- _REQUIREMENT_: Restate all of the data below word for word.

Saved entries
..........

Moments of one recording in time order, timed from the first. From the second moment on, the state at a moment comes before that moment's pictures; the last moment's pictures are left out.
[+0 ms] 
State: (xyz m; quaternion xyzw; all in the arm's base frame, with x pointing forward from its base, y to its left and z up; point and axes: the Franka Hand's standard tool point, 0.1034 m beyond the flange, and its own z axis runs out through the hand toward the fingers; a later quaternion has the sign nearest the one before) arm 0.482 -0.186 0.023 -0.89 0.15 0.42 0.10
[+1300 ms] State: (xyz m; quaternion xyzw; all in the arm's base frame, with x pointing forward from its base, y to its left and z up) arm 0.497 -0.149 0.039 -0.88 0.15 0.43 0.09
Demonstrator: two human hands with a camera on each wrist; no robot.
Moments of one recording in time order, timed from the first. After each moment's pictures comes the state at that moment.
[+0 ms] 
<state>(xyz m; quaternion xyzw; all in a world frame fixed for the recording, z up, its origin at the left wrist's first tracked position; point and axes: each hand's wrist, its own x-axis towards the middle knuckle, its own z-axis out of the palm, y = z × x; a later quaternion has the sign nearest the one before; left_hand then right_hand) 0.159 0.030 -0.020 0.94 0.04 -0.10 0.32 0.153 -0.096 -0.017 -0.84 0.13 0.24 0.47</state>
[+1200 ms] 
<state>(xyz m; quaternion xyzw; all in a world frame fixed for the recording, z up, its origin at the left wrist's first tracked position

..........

- _WRITTEN RESPONSE_:
Moments of one recording in time order, timed from the first. From the second moment on, the state at a moment comes before that moment's pictures; the last moment's pictures are left out.
[+0 ms] 
State: (xyz m; quaternion xyzw; all in the arm's base frame, with x pointing forward from its base, y to its left and z up; point and axes: the Franka Hand's standard tool point, 0.1034 m beyond the flange, and its own z axis runs out through the hand toward the fingers; a later quaternion has the sign nearest the one before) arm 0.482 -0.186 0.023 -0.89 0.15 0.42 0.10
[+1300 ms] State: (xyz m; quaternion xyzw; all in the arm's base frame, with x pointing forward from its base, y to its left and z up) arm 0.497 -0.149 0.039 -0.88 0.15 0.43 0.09
Demonstrator: two human hands with a camera on each wrist; no robot.
Moments of one recording in time order, timed from the first. After each moment's pictures comes the state at that moment.
[+0 ms] 
<state>(xyz m; quaternion xyzw; all in a world frame fixed for the recording, z up, its origin at the left wrist's first tracked position; point and axes: each hand's wrist, its own x-axis towards the middle knuckle, its own z-axis out of the palm, y = z × x; a later quaternion has the sign nearest the one before; left_hand then right_hand) 0.159 0.030 -0.020 0.94 0.04 -0.10 0.32 0.153 -0.096 -0.017 -0.84 0.13 0.24 0.47</state>
[+1200 ms] 
<state>(xyz m; quaternion xyzw; all in a world frame fixed for the recording, z up, its origin at the left wrist's first tracked position

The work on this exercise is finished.